### TASK REQUIREMENTS
Print out the entries exactly, and include each one.

══ GIVEN ENTRIES ══

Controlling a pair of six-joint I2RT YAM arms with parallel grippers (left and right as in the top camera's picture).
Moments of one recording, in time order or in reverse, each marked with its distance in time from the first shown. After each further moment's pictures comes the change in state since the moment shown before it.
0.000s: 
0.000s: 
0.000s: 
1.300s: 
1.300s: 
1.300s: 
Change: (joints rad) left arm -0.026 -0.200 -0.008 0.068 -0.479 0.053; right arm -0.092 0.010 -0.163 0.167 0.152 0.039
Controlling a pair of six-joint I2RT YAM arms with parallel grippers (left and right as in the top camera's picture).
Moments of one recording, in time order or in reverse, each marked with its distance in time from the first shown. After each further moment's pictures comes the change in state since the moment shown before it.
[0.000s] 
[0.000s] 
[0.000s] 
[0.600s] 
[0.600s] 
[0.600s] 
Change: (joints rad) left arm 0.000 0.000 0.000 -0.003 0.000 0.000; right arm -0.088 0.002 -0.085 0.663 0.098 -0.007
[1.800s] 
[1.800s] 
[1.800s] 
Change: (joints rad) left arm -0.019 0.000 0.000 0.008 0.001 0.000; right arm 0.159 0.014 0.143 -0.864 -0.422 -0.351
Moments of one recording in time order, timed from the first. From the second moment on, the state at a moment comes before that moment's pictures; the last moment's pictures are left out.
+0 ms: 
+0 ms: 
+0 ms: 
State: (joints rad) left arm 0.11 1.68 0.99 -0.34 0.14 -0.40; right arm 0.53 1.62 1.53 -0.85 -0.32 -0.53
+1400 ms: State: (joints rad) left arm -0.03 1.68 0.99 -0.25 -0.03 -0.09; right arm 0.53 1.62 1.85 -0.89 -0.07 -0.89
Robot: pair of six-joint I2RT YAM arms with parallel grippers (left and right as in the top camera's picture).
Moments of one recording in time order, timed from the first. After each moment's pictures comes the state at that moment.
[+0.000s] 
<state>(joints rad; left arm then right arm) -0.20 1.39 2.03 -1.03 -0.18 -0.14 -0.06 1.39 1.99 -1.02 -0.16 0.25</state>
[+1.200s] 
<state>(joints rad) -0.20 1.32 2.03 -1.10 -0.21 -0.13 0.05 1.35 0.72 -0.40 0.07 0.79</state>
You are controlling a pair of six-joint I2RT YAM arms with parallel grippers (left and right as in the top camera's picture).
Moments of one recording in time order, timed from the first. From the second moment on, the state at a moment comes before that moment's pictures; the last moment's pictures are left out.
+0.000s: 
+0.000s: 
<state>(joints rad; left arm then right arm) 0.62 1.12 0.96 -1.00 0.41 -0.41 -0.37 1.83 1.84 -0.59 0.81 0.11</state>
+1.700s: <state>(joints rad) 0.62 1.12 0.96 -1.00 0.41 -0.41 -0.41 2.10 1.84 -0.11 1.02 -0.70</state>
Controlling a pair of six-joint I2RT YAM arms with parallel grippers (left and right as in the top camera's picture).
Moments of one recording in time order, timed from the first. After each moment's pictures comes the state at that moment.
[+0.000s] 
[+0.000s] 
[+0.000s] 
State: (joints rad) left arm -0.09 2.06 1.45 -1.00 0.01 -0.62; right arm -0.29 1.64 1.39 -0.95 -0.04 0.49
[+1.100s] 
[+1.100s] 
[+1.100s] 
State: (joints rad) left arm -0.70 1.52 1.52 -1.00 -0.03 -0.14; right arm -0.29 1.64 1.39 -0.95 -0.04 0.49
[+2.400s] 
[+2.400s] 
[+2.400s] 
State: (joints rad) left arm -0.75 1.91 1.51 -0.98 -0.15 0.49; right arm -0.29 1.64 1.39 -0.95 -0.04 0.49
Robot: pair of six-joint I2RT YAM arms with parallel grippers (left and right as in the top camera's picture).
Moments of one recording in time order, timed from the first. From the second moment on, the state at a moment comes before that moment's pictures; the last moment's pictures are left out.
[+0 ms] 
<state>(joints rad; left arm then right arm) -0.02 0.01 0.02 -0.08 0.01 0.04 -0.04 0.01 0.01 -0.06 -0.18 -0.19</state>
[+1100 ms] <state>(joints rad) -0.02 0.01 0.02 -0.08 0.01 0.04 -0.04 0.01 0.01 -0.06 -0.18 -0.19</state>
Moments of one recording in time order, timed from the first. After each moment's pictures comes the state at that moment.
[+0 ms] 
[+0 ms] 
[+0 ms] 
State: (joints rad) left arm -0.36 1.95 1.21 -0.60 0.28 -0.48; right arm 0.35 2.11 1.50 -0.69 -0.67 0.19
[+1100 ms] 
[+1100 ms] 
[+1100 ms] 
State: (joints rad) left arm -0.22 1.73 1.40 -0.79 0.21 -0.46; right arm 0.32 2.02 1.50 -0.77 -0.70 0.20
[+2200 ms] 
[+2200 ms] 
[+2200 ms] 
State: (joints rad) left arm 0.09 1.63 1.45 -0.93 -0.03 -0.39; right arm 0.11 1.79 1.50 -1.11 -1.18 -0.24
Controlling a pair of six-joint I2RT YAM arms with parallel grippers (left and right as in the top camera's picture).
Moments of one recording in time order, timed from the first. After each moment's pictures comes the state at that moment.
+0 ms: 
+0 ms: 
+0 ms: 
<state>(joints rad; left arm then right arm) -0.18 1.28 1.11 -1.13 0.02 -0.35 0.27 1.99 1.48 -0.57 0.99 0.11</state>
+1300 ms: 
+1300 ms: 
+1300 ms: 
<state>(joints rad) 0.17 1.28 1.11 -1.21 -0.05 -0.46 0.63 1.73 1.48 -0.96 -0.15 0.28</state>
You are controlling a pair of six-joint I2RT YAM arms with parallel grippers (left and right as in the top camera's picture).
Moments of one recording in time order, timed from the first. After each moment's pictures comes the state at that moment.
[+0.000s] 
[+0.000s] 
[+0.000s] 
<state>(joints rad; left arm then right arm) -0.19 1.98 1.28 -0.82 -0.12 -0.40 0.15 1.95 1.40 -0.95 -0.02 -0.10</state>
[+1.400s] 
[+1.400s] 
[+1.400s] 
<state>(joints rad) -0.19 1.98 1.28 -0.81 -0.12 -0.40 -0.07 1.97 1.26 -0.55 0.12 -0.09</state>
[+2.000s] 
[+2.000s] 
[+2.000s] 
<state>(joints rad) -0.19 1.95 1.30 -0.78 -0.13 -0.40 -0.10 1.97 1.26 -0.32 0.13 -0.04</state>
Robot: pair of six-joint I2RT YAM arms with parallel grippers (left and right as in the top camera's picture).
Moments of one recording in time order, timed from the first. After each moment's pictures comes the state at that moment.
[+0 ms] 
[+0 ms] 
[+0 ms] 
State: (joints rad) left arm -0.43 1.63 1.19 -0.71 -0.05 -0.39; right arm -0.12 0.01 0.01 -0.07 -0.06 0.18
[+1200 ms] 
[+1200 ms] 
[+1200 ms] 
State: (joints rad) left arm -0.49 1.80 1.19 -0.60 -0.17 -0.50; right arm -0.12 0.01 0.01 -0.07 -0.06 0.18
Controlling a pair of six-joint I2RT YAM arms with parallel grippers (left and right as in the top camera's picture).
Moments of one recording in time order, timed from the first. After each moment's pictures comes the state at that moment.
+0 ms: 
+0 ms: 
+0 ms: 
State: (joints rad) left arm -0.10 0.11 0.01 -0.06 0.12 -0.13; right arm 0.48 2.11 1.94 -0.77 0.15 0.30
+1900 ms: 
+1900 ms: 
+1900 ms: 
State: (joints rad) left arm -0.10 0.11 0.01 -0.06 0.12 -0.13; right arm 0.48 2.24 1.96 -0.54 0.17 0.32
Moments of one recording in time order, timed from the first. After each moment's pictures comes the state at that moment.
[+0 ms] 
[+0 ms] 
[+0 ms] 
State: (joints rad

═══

### YOUR RESPONSE
Controlling a pair of six-joint I2RT YAM arms with parallel grippers (left and right as in the top camera's picture).
Moments of one recording, in time order or in reverse, each marked with its distance in time from the first shown. After each further moment's pictures comes the change in state since the moment shown before it.
0.000s: 
0.000s: 
0.000s: 
1.300s: 
1.300s: 
1.300s: 
Change: (joints rad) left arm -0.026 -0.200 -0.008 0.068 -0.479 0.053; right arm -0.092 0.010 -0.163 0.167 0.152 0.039
Controlling a pair of six-joint I2RT YAM arms with parallel grippers (left and right as in the top camera's picture).
Moments of one recording, in time order or in reverse, each marked with its distance in time from the first shown. After each further moment's pictures comes the change in state since the moment shown before it.
[0.000s] 
[0.000s] 
[0.000s] 
[0.600s] 
[0.600s] 
[0.600s] 
Change: (joints rad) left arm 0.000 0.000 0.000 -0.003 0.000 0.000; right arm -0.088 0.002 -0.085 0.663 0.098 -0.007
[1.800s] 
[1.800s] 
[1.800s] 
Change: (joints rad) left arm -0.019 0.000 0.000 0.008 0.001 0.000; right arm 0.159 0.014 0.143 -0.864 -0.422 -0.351
Moments of one recording in time order, timed from the first. From the second moment on, the state at a moment comes before that moment's pictures; the last moment's pictures are left out.
+0 ms: 
+0 ms: 
+0 ms: 
State: (joints rad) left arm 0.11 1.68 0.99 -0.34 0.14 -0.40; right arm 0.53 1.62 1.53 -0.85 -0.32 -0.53
+1400 ms: State: (joints rad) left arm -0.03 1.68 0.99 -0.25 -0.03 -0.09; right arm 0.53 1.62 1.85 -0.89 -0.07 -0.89
Robot: pair of six-joint I2RT YAM arms with parallel grippers (left and right as in the top camera's picture).
Moments of one recording in time order, timed from the first. After each moment's pictures comes the state at that moment.
[+0.000s] 
<state>(joints rad; left arm then right arm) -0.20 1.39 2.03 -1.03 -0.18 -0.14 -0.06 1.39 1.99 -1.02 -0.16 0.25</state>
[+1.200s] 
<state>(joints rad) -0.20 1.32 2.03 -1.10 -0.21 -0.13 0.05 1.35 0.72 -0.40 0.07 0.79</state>
You are controlling a pair of six-joint I2RT YAM arms with parallel grippers (left and right as in the top camera's picture).
Moments of one recording in time order, timed from the first. From the second moment on, the state at a moment comes before that moment's pictures; the last moment's pictures are left out.
+0.000s: 
+0.000s: 
<state>(joints rad; left arm then right arm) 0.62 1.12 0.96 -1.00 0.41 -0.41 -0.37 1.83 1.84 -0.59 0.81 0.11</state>
+1.700s: <state>(joints rad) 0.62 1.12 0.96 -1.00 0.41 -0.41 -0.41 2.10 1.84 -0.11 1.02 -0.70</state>
Controlling a pair of six-joint I2RT YAM arms with parallel grippers (left and right as in the top camera's picture).
Moments of one recording in time order, timed from the first. After each moment's pictures comes the state at that moment.
[+0.000s] 
[+0.000s] 
[+0.000s] 
State: (joints rad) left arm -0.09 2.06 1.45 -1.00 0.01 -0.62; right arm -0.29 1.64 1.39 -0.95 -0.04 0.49
[+1.100s] 
[+1.100s] 
[+1.100s] 
State: (joints rad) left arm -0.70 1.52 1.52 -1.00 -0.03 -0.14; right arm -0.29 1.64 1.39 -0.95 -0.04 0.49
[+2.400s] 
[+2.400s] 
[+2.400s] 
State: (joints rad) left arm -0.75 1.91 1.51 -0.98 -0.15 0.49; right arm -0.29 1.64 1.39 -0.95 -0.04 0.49
Robot: pair of six-joint I2RT YAM arms with parallel grippers (left and right as in the top camera's picture).
Moments of one recording in time order, timed from the first. From the second moment on, the state at a moment comes before that moment's pictures; the last moment's pictures are left out.
[+0 ms] 
<state>(joints rad; left arm then right arm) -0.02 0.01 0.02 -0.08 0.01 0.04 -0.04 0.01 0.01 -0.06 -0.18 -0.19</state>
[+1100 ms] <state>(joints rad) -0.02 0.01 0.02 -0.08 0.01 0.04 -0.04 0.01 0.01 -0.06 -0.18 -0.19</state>
Moments of one recording in time order, timed from the first. After each moment's pictures comes the state at that moment.
[+0 ms] 
[+0 ms] 
[+0 ms] 
State: (joints rad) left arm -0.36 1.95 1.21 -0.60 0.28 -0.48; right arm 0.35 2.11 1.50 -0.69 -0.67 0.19
[+1100 ms] 
[+1100 ms] 
[+1100 ms] 
State: (joints rad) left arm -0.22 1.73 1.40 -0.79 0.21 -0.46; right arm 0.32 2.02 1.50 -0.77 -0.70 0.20
[+2200 ms] 
[+2200 ms] 
[+2200 ms] 
State: (joints rad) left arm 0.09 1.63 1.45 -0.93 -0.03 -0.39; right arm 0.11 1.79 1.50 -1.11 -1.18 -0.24
Controlling a pair of six-joint I2RT YAM arms with parallel grippers (left and right as in the top camera's picture).
Moments of one recording in time order, timed from the first. After each moment's pictures comes the state at that moment.
+0 ms: 
+0 ms: 
+0 ms: 
<state>(joints rad; left arm then right arm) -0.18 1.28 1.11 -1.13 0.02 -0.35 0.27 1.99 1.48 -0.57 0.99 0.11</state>
+1300 ms: 
+1300 ms: 
+1300 ms: 
<state>(joints rad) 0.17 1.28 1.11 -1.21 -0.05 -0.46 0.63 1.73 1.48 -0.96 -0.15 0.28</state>
You are controlling a pair of six-joint I2RT YAM arms with parallel grippers (left and right as in the top camera's picture).
Moments of one recording in time order, timed from the first. After each moment's pictures comes the state at that moment.
[+0.000s] 
[+0.000s] 
[+0.000s] 
<state>(joints rad; left arm then right arm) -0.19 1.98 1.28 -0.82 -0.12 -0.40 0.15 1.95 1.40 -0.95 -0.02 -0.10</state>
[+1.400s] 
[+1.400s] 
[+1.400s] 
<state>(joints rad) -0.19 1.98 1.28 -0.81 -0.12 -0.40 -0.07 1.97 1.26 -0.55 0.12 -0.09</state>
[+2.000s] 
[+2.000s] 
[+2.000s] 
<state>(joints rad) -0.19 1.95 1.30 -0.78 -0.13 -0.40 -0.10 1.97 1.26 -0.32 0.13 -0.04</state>
Robot: pair of six-joint I2RT YAM arms with parallel grippers (left and right as in the top camera's picture).
Moments of one recording in time order, timed from the first. After each moment's pictures comes the state at that moment.
[+0 ms] 
[+0 ms] 
[+0 ms] 
State: (joints rad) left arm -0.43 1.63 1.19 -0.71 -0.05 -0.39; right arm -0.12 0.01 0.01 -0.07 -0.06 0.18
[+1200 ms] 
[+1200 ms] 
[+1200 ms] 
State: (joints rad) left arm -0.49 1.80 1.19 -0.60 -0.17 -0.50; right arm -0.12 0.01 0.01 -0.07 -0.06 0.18
Controlling a pair of six-joint I2RT YAM arms with parallel grippers (left and right as in the top camera's picture).
Moments of one recording in time order, timed from the first. After each moment's pictures comes the state at that moment.
+0 ms: 
+0 ms: 
+0 ms: 
State: (joints rad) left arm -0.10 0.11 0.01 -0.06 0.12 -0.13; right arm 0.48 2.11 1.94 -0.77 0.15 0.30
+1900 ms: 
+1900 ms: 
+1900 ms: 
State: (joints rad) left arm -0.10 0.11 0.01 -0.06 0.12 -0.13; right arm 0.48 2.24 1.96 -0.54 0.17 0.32
Moments of one recording in time order, timed from the first. After each moment's pictures comes the state at that moment.
[+0 ms] 
[+0 ms] 
[+0 ms] 
State: (joints rad

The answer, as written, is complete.